_Work order_
Write down each entry precisely as given.

_Data for this task_
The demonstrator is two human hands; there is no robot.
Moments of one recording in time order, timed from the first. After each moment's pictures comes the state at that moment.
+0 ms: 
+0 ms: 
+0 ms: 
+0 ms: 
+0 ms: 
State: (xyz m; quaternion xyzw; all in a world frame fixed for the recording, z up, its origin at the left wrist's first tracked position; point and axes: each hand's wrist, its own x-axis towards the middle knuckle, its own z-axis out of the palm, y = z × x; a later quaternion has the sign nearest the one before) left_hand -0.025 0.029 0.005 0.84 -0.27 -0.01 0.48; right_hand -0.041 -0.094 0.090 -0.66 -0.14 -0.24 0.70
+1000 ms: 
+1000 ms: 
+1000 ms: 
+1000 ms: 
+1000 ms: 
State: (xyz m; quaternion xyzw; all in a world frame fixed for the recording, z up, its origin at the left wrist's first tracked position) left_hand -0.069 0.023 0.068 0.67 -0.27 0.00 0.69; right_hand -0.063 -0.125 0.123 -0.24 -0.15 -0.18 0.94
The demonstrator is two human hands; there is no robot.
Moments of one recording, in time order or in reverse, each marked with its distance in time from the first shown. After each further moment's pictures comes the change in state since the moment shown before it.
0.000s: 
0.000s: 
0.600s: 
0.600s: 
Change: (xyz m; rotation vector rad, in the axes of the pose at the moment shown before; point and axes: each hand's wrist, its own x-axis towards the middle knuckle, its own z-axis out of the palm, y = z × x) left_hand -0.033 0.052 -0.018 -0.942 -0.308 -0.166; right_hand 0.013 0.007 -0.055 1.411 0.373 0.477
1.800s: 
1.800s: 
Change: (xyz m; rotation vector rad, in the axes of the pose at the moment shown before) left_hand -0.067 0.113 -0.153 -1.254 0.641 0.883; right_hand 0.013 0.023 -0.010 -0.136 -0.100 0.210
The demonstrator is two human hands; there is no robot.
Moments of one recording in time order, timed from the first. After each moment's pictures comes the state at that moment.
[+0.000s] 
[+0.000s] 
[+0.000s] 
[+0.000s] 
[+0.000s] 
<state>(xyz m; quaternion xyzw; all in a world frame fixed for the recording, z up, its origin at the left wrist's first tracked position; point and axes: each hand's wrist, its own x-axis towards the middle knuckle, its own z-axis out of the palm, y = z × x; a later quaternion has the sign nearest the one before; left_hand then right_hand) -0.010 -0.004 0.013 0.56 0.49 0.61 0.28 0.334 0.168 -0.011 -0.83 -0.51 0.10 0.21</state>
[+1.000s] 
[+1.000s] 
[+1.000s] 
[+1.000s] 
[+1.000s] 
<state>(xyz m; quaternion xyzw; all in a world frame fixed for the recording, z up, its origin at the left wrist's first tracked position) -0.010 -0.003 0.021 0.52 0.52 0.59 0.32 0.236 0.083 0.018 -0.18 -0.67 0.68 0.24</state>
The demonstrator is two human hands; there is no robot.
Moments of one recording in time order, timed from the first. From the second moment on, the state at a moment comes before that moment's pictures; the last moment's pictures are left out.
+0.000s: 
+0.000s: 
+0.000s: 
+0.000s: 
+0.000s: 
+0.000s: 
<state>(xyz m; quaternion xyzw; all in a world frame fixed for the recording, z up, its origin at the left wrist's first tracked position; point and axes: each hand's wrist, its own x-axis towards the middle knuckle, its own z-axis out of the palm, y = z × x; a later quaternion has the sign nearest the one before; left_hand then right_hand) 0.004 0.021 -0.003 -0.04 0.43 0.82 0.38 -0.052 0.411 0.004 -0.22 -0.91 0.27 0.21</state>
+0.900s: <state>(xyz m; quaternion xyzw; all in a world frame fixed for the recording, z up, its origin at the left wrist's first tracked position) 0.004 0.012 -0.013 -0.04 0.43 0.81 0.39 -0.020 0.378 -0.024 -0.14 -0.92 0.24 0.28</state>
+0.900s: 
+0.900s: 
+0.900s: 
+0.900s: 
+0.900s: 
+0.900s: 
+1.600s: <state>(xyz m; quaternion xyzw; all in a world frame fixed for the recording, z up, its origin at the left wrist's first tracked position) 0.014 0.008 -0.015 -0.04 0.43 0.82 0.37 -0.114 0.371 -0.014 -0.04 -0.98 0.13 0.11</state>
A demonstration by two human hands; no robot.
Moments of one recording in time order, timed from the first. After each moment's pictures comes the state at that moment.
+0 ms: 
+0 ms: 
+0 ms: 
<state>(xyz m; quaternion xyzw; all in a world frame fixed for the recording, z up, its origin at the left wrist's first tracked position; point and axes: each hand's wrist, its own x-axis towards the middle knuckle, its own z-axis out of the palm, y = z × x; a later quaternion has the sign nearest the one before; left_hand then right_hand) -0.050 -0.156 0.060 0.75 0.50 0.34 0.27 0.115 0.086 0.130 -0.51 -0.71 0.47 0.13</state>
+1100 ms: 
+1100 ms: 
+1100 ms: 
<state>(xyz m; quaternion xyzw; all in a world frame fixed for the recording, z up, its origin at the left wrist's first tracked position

_Response area_
The demonstrator is two human hands; there is no robot.
Moments of one recording in time order, timed from the first. After each moment's pictures comes the state at that moment.
+0 ms: 
+0 ms: 
+0 ms: 
+0 ms: 
+0 ms: 
State: (xyz m; quaternion xyzw; all in a world frame fixed for the recording, z up, its origin at the left wrist's first tracked position; point and axes: each hand's wrist, its own x-axis towards the middle knuckle, its own z-axis out of the palm, y = z × x; a later quaternion has the sign nearest the one before) left_hand -0.025 0.029 0.005 0.84 -0.27 -0.01 0.48; right_hand -0.041 -0.094 0.090 -0.66 -0.14 -0.24 0.70
+1000 ms: 
+1000 ms: 
+1000 ms: 
+1000 ms: 
+1000 ms: 
State: (xyz m; quaternion xyzw; all in a world frame fixed for the recording, z up, its origin at the left wrist's first tracked position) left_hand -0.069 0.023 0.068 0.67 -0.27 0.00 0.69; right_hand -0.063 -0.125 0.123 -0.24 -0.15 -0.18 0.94
The demonstrator is two human hands; there is no robot.
Moments of one recording, in time order or in reverse, each marked with its distance in time from the first shown. After each further moment's pictures comes the change in state since the moment shown before it.
0.000s: 
0.000s: 
0.600s: 
0.600s: 
Change: (xyz m; rotation vector rad, in the axes of the pose at the moment shown before; point and axes: each hand's wrist, its own x-axis towards the middle knuckle, its own z-axis out of the palm, y = z × x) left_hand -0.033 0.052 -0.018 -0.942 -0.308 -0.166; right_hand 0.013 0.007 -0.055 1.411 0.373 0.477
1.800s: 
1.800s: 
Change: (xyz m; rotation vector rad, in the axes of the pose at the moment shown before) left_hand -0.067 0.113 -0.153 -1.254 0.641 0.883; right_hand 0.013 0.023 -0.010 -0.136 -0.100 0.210
The demonstrator is two human hands; there is no robot.
Moments of one recording in time order, timed from the first. After each moment's pictures comes the state at that moment.
[+0.000s] 
[+0.000s] 
[+0.000s] 
[+0.000s] 
[+0.000s] 
<state>(xyz m; quaternion xyzw; all in a world frame fixed for the recording, z up, its origin at the left wrist's first tracked position; point and axes: each hand's wrist, its own x-axis towards the middle knuckle, its own z-axis out of the palm, y = z × x; a later quaternion has the sign nearest the one before; left_hand then right_hand) -0.010 -0.004 0.013 0.56 0.49 0.61 0.28 0.334 0.168 -0.011 -0.83 -0.51 0.10 0.21</state>
[+1.000s] 
[+1.000s] 
[+1.000s] 
[+1.000s] 
[+1.000s] 
<state>(xyz m; quaternion xyzw; all in a world frame fixed for the recording, z up, its origin at the left wrist's first tracked position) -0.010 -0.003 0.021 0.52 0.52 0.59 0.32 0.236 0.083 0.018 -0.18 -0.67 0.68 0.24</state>
The demonstrator is two human hands; there is no robot.
Moments of one recording in time order, timed from the first. From the second moment on, the state at a moment comes before that moment's pictures; the last moment's pictures are left out.
+0.000s: 
+0.000s: 
+0.000s: 
+0.000s: 
+0.000s: 
+0.000s: 
<state>(xyz m; quaternion xyzw; all in a world frame fixed for the recording, z up, its origin at the left wrist's first tracked position; point and axes: each hand's wrist, its own x-axis towards the middle knuckle, its own z-axis out of the palm, y = z × x; a later quaternion has the sign nearest the one before; left_hand then right_hand) 0.004 0.021 -0.003 -0.04 0.43 0.82 0.38 -0.052 0.411 0.004 -0.22 -0.91 0.27 0.21</state>
+0.900s: <state>(xyz m; quaternion xyzw; all in a world frame fixed for the recording, z up, its origin at the left wrist's first tracked position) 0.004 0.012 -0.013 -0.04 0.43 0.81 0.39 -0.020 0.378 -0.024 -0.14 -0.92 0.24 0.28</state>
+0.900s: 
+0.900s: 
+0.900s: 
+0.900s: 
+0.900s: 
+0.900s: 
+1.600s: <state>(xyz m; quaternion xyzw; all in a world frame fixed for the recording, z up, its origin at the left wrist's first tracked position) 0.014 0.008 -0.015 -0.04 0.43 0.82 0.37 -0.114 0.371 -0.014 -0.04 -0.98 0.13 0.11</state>
A demonstration by two human hands; no robot.
Moments of one recording in time order, timed from the first. After each moment's pictures comes the state at that moment.
+0 ms: 
+0 ms: 
+0 ms: 
<state>(xyz m; quaternion xyzw; all in a world frame fixed for the recording, z up, its origin at the left wrist's first tracked position; point and axes: each hand's wrist, its own x-axis towards the middle knuckle, its own z-axis out of the palm, y = z × x; a later quaternion has the sign nearest the one before; left_hand then right_hand) -0.050 -0.156 0.060 0.75 0.50 0.34 0.27 0.115 0.086 0.130 -0.51 -0.71 0.47 0.13</state>
+1100 ms: 
+1100 ms: 
+1100 ms: 
<state>(xyz m; quaternion xyzw; all in a world frame fixed for the recording, z up, its origin at the left wrist's first tracked position

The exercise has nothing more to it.